Return the records verbatim.

** Opening Material shown block **

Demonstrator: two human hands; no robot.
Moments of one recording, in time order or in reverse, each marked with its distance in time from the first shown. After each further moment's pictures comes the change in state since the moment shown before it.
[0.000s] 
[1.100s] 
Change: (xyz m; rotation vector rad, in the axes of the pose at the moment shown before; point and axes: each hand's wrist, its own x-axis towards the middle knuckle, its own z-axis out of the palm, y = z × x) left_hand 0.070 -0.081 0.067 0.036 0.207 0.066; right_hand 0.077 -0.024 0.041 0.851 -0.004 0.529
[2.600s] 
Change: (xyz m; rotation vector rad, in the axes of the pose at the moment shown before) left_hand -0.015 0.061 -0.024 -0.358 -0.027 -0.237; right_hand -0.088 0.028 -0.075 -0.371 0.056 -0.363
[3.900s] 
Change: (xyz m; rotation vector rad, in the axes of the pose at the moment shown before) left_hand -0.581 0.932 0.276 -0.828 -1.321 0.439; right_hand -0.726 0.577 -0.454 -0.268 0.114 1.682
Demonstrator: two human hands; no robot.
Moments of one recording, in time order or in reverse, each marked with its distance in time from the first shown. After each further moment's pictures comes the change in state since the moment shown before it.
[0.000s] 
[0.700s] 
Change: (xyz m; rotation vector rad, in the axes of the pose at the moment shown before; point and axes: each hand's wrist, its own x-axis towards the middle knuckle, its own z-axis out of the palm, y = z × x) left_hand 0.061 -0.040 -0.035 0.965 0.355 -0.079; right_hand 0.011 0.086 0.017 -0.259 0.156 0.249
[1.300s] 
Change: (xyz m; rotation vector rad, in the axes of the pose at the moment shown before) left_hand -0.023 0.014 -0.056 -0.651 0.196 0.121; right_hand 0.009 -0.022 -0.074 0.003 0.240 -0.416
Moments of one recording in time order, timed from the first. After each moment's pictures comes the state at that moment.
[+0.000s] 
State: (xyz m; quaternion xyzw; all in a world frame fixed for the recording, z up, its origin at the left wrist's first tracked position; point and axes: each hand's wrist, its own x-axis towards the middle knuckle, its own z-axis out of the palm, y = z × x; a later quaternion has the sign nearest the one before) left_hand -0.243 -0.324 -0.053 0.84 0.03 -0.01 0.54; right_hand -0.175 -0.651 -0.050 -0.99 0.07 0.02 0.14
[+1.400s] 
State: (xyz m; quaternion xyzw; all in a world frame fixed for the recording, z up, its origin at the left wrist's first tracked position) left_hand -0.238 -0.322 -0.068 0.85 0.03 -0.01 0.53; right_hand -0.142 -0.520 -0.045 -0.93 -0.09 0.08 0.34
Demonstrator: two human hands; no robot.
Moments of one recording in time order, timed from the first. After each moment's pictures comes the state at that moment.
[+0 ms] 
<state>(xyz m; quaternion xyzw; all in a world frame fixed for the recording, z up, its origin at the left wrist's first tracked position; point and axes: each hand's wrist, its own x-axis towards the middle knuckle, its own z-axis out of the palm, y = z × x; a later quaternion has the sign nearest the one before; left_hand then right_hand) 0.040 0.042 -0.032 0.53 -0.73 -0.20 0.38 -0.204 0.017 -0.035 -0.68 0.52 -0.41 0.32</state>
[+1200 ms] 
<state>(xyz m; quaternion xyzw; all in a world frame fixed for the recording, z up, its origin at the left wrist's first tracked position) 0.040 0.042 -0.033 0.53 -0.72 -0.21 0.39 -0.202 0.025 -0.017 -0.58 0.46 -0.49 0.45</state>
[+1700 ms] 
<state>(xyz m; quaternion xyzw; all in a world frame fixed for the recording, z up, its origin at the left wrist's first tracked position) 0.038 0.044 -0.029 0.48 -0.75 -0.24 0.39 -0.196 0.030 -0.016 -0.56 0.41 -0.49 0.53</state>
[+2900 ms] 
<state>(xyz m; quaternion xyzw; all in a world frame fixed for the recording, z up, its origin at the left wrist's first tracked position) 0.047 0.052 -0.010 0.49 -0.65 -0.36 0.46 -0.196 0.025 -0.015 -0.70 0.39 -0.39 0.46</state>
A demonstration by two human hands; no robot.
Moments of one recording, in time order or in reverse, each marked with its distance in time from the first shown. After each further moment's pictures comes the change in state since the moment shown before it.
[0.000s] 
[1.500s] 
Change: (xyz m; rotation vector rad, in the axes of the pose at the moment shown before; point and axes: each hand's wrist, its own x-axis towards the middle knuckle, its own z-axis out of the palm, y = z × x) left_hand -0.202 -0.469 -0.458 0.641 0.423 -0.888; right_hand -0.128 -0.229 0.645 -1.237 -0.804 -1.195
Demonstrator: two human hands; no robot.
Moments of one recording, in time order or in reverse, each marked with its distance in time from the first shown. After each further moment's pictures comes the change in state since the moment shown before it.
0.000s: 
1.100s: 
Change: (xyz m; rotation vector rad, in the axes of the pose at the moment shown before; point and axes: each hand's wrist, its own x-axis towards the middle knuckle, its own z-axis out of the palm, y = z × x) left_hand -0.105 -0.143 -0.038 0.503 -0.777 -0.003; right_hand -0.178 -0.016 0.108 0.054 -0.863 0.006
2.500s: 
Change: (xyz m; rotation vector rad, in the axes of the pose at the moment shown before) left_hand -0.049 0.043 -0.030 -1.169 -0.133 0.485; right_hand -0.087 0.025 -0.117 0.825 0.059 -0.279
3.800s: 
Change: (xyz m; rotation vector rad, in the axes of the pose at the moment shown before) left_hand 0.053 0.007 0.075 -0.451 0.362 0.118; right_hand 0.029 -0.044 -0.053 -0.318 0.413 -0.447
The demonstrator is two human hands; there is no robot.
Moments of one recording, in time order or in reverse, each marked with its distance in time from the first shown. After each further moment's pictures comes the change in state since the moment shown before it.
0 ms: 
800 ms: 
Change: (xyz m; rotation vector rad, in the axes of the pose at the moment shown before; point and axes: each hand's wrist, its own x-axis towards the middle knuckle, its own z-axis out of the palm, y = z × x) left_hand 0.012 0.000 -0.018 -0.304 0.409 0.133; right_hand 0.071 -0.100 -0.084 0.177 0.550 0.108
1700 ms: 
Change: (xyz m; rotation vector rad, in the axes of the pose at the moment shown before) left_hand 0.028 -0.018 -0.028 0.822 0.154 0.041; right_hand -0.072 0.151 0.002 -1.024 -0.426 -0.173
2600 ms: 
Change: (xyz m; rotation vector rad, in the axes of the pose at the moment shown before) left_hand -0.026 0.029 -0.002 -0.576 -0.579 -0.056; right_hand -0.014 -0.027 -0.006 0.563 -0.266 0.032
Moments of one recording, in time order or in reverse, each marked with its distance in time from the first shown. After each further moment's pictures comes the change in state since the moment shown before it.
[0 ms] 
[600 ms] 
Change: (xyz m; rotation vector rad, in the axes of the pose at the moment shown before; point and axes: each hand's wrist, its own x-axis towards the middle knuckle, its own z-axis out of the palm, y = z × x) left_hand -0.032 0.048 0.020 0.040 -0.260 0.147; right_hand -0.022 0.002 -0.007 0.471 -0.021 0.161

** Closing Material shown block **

■ Finished exercise:
Demonstrator: two human hands; no robot.
Moments of one recording, in time order or in reverse, each marked with its distance in time from the first shown. After each further moment's pictures comes the change in state since the moment shown before it.
[0.000s] 
[1.100s] 
Change: (xyz m; rotation vector rad, in the axes of the pose at the moment shown before; point and axes: each hand's wrist, its own x-axis towards the middle knuckle, its own z-axis out of the palm, y = z × x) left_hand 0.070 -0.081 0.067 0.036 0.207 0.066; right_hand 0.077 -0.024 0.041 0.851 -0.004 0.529
[2.600s] 
Change: (xyz m; rotation vector rad, in the axes of the pose at the moment shown before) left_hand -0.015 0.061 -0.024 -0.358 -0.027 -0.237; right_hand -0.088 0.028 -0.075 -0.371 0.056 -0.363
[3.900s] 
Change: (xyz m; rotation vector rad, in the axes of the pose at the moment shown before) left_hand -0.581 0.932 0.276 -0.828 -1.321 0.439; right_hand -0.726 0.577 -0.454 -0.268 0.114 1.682
Demonstrator: two human hands; no robot.
Moments of one recording, in time order or in reverse, each marked with its distance in time from the first shown. After each further moment's pictures comes the change in state since the moment shown before it.
[0.000s] 
[0.700s] 
Change: (xyz m; rotation vector rad, in the axes of the pose at the moment shown before; point and axes: each hand's wrist, its own x-axis towards the middle knuckle, its own z-axis out of the palm, y = z × x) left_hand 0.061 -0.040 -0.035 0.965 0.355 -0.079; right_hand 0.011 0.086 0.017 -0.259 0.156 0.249
[1.300s] 
Change: (xyz m; rotation vector rad, in the axes of the pose at the moment shown before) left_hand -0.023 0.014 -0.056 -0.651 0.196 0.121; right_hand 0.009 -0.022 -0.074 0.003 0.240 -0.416
Moments of one recording in time order, timed from the first. After each moment's pictures comes the state at that moment.
[+0.000s] 
State: (xyz m; quaternion xyzw; all in a world frame fixed for the recording, z up, its origin at the left wrist's first tracked position; point and axes: each hand's wrist, its own x-axis towards the middle knuckle, its own z-axis out of the palm, y = z × x; a later quaternion has the sign nearest the one before) left_hand -0.243 -0.324 -0.053 0.84 0.03 -0.01 0.54; right_hand -0.175 -0.651 -0.050 -0.99 0.07 0.02 0.14
[+1.400s] 
State: (xyz m; quaternion xyzw; all in a world frame fixed for the recording, z up, its origin at the left wrist's first tracked position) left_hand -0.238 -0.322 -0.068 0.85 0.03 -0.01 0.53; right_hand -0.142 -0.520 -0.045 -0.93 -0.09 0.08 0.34
Demonstrator: two human hands; no robot.
Moments of one recording in time order, timed from the first. After each moment's pictures comes the state at that moment.
[+0 ms] 
<state>(xyz m; quaternion xyzw; all in a world frame fixed for the recording, z up, its origin at the left wrist's first tracked position; point and axes: each hand's wrist, its own x-axis towards the middle knuckle, its own z-axis out of the palm, y = z × x; a later quaternion has the sign nearest the one before; left_hand then right_hand) 0.040 0.042 -0.032 0.53 -0.73 -0.20 0.38 -0.204 0.017 -0.035 -0.68 0.52 -0.41 0.32</state>
[+1200 ms] 
<state>(xyz m; quaternion xyzw; all in a world frame fixed for the recording, z up, its origin at the left wrist's first tracked position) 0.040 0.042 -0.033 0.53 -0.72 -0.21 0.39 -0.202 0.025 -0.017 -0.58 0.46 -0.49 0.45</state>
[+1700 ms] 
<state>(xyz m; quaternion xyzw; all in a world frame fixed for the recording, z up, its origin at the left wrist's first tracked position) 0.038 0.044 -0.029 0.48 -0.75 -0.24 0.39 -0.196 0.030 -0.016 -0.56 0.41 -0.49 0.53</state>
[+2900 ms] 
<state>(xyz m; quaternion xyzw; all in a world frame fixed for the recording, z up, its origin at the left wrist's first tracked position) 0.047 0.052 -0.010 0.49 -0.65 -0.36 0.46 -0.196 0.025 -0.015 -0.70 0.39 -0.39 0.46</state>
A demonstration by two human hands; no robot.
Moments of one recording, in time order or in reverse, each marked with its distance in time from the first shown. After each further moment's pictures comes the change in state since the moment shown before it.
[0.000s] 
[1.500s] 
Change: (xyz m; rotation vector rad, in the axes of the pose at the moment shown before; point and axes: each hand's wrist, its own x-axis towards the middle knuckle, its own z-axis out of the palm, y = z × x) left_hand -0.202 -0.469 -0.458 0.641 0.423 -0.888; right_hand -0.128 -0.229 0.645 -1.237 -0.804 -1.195
Demonstrator: two human hands; no robot.
Moments of one recording, in time order or in reverse, each marked with its distance in time from the first shown. After each further moment's pictures comes the change in state since the moment shown before it.
0.000s: 
1.100s: 
Change: (xyz m; rotation vector rad, in the axes of the pose at the moment shown before; point and axes: each hand's wrist, its own x-axis towards the middle knuckle, its own z-axis out of the palm, y = z × x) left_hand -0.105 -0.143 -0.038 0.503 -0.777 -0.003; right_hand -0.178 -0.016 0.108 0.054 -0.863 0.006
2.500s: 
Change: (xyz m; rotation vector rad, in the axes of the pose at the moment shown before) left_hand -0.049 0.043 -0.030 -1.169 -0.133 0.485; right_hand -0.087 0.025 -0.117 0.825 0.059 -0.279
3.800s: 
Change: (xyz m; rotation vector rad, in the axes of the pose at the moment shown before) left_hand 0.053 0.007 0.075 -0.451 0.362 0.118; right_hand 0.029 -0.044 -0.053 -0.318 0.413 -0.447
The demonstrator is two human hands; there is no robot.
Moments of one recording, in time order or in reverse, each marked with its distance in time from the first shown. After each further moment's pictures comes the change in state since the moment shown before it.
0 ms: 
800 ms: 
Change: (xyz m; rotation vector rad, in the axes of the pose at the moment shown before; point and axes: each hand's wrist, its own x-axis towards the middle knuckle, its own z-axis out of the palm, y = z × x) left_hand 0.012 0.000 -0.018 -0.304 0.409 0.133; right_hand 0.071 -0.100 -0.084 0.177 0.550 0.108
1700 ms: 
Change: (xyz m; rotation vector rad, in the axes of the pose at the moment shown before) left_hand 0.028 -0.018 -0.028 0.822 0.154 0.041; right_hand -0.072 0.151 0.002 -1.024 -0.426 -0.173
2600 ms: 
Change: (xyz m; rotation vector rad, in the axes of the pose at the moment shown before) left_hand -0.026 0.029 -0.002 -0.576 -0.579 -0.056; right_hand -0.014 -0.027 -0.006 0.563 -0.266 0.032
Moments of one recording, in time order or in reverse, each marked with its distance in time from the first shown. After each further moment's pictures comes the change in state since the moment shown before it.
[0 ms] 
[600 ms] 
Change: (xyz m; rotation vector rad, in the axes of the pose at the moment shown before; point and axes: each hand's wrist, its own x-axis towards the middle knuckle, its own z-axis out of the palm, y = z × x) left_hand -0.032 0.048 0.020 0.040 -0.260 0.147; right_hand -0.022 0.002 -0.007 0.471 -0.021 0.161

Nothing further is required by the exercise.